I know we’re all busy. We have lives and jobs. Some of us have marriages and kids. Some of us have pets. We all have a plethora of activities and groups and social events we’re a part of. There’s still only 24 hours in a day and that’s not going to change any time soon.

But the harsh truth is this: if someone means something to you, you will find time for them. If you can’t (or won’t) find time for them, it means that they don’t matter. You may tell them they matter, but if your actions speak otherwise, that’s what the person will hear. Actions do speak far louder than words.

If someone doesn’t respond to your texts or posts, the same thing applies. I understand that you might not have time to reply in that instant, but if you care about the other person at all, you will find the time to respond. Even if it’s just “I got your text” or “Thanks, but no thanks” is better than nothing at all. To not respond at all is perceived as ignoring the person, and as we all know, my or your perception may not be reality, but it’s all we have to go on.

You do have to learn to let those people go who won’t make the effort to be a part of your life. And making an effort means making or finding time. Always. Embrace those who stick with you through your moments of temporary insanity, through when you’re not as easy to be around. Those are rare gems that don’t come along every day.

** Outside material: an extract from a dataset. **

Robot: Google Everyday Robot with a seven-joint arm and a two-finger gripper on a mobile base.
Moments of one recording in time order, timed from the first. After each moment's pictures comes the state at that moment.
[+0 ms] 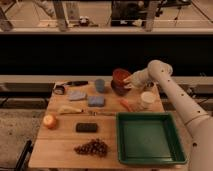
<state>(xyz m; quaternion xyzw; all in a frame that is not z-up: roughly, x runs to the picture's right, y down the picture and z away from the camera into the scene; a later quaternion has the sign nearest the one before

I should add that not every single relationship will be like this. Some healthy relationships involve people who won’t see or hear from each other for a long time, but when the two get together, it’s like no time at all has passed. My advice is to always in every relationship give the other person grace and the benefit of the doubt.

As I’ve said before, you can’t be friends with everyone. At least not in the sense of investing in people and cultivating meaningful relationships with them. You will either have many shallow relationships or fewer but deeper friendships that last.

Most of all, hold all of your relationships with an open hand and a surrendered heart. God will put some people in your lives for 5 minutes, 5 hours, 5 days, 5 weeks, or 5 years. Sometimes, you only get one conversation. Sometimes, you get years of companionship. Don’t try to hold onto someone God has only put into your life for a short time.

That’s all I have for tonight, just some things that have been ruminating in the old noggin of mine for quite some time.